### EXERCISE
Could you filter the records below and keep only the lines with the word "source"?

· · · ·

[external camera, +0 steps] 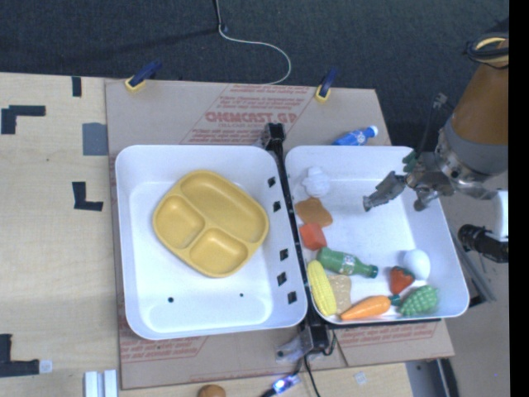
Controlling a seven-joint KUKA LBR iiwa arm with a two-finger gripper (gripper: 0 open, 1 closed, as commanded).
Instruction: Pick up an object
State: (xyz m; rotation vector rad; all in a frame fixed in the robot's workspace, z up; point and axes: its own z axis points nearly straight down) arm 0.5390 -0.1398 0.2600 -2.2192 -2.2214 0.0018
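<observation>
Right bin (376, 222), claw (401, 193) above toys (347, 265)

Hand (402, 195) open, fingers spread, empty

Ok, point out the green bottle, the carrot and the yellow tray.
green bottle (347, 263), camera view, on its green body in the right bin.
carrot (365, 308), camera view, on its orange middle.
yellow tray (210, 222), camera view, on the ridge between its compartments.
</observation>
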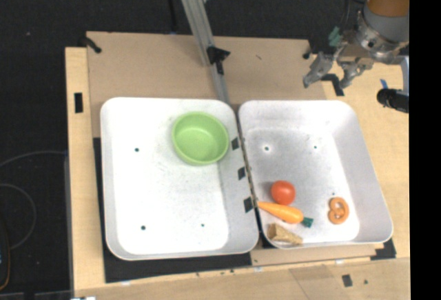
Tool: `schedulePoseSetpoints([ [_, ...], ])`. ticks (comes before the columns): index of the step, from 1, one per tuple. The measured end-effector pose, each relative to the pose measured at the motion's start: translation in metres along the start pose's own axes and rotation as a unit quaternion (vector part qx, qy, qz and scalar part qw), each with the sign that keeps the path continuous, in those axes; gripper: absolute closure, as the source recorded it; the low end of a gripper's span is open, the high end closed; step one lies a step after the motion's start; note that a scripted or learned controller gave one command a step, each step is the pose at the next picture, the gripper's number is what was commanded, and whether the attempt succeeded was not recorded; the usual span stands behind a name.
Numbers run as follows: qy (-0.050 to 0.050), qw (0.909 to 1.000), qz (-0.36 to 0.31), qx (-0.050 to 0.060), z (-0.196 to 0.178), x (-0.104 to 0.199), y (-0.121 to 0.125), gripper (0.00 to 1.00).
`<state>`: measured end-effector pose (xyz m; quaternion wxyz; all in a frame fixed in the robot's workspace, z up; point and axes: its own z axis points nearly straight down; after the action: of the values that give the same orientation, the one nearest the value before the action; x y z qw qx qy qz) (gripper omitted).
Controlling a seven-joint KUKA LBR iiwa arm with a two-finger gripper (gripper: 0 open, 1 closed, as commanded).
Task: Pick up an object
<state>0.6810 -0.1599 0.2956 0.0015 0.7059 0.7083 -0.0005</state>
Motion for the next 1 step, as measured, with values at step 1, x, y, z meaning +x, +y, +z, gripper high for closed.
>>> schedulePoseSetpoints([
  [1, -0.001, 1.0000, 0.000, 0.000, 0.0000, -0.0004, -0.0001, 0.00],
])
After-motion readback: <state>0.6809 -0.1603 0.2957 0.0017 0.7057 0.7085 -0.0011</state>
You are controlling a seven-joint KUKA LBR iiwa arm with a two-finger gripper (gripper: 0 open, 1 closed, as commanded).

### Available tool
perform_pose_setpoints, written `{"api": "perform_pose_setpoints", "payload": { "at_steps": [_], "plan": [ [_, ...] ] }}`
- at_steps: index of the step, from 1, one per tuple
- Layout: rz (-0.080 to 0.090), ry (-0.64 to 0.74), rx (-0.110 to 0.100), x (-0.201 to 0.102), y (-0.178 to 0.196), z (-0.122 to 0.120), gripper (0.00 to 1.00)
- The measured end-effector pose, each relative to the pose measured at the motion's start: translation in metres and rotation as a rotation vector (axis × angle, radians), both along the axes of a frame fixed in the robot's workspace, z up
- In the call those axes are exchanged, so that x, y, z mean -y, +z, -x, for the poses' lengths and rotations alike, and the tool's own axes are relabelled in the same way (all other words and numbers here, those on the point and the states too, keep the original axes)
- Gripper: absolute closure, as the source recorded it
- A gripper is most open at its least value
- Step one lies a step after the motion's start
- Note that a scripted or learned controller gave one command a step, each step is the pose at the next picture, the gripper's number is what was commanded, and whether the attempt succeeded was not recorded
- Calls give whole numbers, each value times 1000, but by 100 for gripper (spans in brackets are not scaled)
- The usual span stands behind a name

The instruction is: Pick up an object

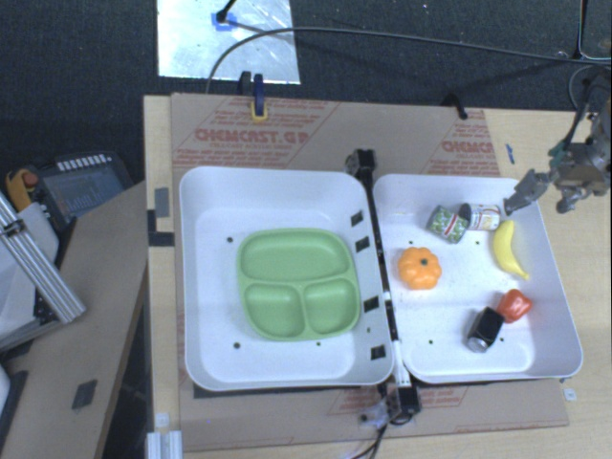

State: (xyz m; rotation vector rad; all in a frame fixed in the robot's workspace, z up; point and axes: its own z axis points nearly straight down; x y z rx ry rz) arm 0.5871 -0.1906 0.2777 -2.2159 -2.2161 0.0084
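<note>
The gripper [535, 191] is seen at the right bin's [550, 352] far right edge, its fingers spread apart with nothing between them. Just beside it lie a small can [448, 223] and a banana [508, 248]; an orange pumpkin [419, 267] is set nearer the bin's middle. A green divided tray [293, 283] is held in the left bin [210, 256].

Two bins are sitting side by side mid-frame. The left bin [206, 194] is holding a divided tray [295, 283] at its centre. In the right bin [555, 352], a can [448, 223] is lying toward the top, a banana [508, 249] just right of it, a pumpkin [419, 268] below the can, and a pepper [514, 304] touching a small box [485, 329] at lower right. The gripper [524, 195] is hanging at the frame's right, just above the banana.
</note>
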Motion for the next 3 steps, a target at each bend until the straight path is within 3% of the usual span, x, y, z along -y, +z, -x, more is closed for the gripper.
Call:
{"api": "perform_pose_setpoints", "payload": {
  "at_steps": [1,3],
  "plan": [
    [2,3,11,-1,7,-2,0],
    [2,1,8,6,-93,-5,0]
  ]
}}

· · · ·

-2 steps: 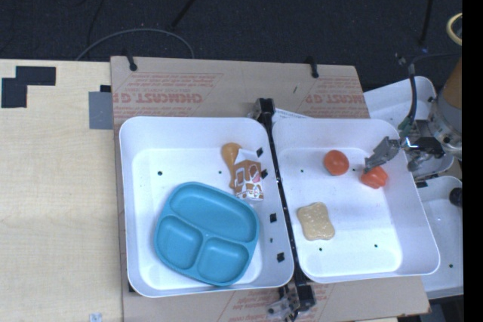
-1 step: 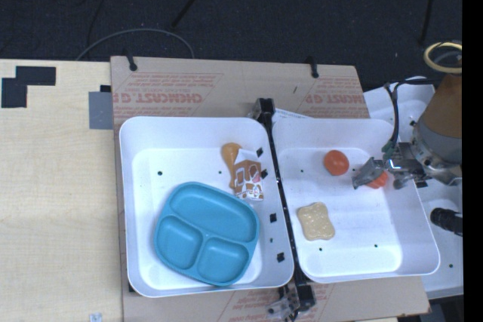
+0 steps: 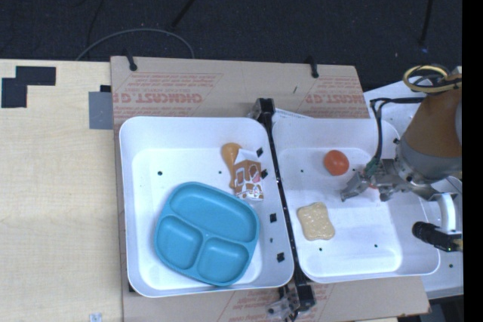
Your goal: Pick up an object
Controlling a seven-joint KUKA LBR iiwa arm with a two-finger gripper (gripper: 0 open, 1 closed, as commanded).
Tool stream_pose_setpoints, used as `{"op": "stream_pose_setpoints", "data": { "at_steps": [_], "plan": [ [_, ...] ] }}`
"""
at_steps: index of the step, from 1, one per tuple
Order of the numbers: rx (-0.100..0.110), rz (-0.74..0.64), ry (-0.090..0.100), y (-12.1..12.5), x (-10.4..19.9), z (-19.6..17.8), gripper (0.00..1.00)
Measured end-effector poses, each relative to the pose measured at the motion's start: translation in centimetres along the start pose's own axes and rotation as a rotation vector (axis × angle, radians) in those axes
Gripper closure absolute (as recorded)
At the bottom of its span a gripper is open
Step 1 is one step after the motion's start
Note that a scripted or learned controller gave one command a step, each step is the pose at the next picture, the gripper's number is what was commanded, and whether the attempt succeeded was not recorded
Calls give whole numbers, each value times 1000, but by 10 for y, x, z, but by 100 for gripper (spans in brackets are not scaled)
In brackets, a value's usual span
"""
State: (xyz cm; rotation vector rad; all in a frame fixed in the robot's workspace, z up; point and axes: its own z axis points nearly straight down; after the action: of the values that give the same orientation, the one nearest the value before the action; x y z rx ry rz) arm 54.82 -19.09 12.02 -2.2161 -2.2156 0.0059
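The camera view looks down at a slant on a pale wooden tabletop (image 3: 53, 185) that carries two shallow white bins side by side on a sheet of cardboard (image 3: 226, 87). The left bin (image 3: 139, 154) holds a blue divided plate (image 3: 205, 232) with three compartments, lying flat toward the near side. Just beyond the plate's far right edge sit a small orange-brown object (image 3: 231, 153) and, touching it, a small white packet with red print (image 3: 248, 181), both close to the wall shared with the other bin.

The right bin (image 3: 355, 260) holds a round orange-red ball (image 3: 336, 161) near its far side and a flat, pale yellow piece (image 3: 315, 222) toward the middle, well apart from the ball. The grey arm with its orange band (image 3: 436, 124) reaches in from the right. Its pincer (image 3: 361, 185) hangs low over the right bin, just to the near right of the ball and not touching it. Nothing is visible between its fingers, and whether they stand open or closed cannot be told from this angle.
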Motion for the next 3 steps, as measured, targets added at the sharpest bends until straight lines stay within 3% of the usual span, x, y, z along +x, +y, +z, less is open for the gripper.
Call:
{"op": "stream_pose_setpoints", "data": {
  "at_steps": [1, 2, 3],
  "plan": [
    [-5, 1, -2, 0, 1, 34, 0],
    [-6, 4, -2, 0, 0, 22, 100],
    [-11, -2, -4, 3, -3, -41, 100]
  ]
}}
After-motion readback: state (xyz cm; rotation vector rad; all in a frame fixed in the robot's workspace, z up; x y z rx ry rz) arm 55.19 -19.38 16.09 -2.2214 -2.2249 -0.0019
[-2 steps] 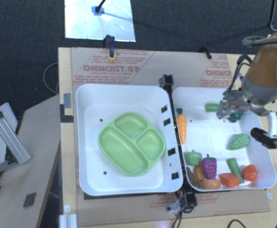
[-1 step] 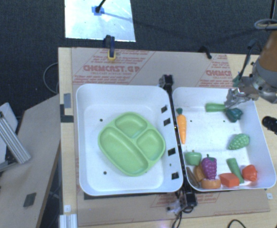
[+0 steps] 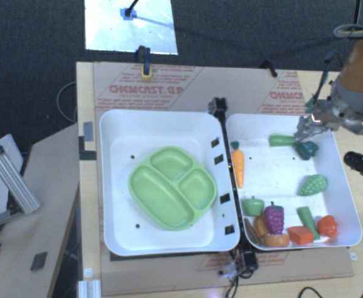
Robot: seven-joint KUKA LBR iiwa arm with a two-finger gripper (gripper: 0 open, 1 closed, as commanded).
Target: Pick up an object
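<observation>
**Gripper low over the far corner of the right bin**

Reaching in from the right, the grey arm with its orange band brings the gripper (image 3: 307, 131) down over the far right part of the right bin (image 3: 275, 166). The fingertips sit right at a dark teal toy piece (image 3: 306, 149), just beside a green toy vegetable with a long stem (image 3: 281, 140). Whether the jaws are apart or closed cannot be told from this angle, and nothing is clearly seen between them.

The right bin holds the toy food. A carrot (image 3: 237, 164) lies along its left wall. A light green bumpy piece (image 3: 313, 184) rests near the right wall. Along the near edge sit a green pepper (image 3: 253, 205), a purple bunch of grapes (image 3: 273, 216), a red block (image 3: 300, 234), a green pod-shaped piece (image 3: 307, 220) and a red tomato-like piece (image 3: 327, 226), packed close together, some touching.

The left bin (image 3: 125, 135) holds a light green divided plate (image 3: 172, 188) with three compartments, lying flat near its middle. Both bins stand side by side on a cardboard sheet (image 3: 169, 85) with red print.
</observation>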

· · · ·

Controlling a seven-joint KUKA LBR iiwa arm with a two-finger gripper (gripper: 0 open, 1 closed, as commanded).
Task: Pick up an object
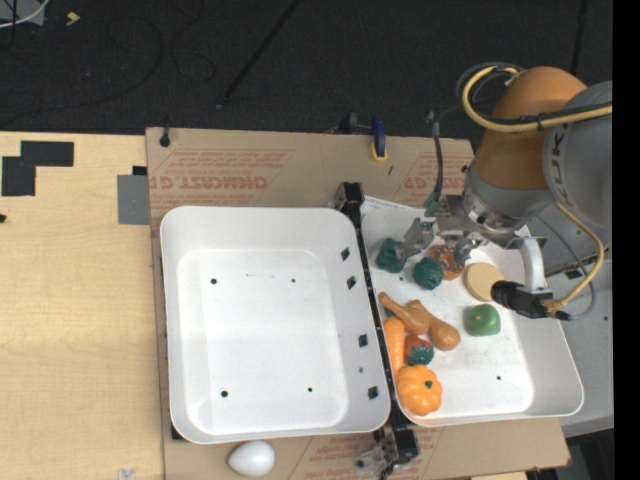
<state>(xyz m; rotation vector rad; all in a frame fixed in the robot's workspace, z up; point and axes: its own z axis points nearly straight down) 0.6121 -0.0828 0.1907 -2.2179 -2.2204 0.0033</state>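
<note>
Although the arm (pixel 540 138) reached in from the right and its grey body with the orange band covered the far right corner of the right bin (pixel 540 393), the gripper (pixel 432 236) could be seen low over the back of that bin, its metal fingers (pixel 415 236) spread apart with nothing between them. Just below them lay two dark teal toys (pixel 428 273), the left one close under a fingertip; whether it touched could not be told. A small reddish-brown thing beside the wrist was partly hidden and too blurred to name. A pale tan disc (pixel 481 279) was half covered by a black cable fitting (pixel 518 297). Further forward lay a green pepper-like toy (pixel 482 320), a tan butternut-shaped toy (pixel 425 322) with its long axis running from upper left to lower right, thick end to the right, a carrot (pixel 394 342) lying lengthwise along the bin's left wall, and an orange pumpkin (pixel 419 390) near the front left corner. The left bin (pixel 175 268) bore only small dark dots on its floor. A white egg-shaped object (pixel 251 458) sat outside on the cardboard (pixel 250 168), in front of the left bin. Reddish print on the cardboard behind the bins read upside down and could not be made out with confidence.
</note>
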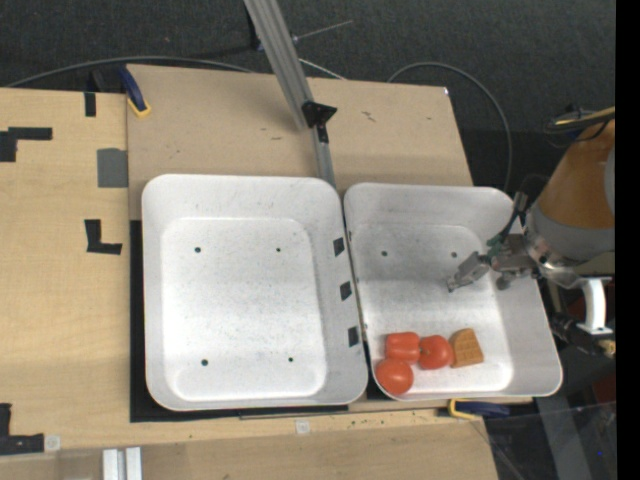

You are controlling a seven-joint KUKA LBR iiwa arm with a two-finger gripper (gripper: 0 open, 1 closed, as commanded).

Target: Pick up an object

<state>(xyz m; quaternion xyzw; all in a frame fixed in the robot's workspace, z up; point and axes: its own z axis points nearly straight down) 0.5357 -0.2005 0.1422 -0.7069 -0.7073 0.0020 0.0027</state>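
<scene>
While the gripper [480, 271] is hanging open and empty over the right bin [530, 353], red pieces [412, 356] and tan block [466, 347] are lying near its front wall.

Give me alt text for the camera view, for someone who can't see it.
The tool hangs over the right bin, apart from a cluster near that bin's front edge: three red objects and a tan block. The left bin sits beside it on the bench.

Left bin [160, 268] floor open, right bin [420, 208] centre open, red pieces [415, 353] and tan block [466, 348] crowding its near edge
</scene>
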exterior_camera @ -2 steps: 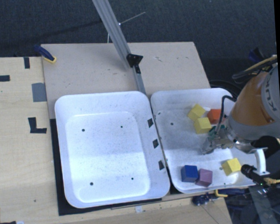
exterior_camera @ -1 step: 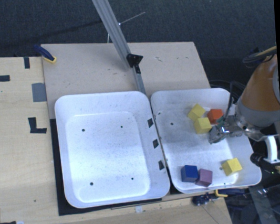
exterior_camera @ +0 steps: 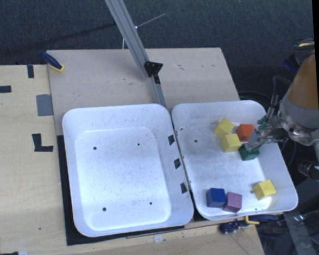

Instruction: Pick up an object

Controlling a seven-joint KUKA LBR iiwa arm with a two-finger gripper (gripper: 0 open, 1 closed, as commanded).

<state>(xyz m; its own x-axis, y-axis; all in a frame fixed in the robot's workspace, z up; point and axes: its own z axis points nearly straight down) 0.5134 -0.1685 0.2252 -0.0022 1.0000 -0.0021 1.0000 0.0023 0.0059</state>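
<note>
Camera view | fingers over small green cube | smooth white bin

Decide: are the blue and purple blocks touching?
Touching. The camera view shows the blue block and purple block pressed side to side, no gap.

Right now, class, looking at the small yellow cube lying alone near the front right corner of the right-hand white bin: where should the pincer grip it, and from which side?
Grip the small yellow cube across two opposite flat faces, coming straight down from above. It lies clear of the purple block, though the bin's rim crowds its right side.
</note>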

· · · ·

### WRITTEN ANSWER
Tool: `schedulePoseSetpoints([ [_, ...], ])`. ticks (comes before the columns): index of the step, from 1, one per tuple. The measured end-effector pose, each relative to the pose measured at the motion's start: translation in metres along the start pose's own axes and rotation as a unit quaternion (vector part qx, qy, qz and scalar part qw), each with the sign that keeps the path continuous, in those axes; gripper: absolute closure, as the source recorded it; the low end of a gripper's span is open, the high end closed; step one lies a step after the motion's start; note that a scripted or learned controller gave one command a step, each step is the pose at the next picture, the gripper's number is what was commanded, and whether the attempt succeeded was not recorded; the usual span stands behind a name.
- Gripper: absolute closure, as the source recorded it

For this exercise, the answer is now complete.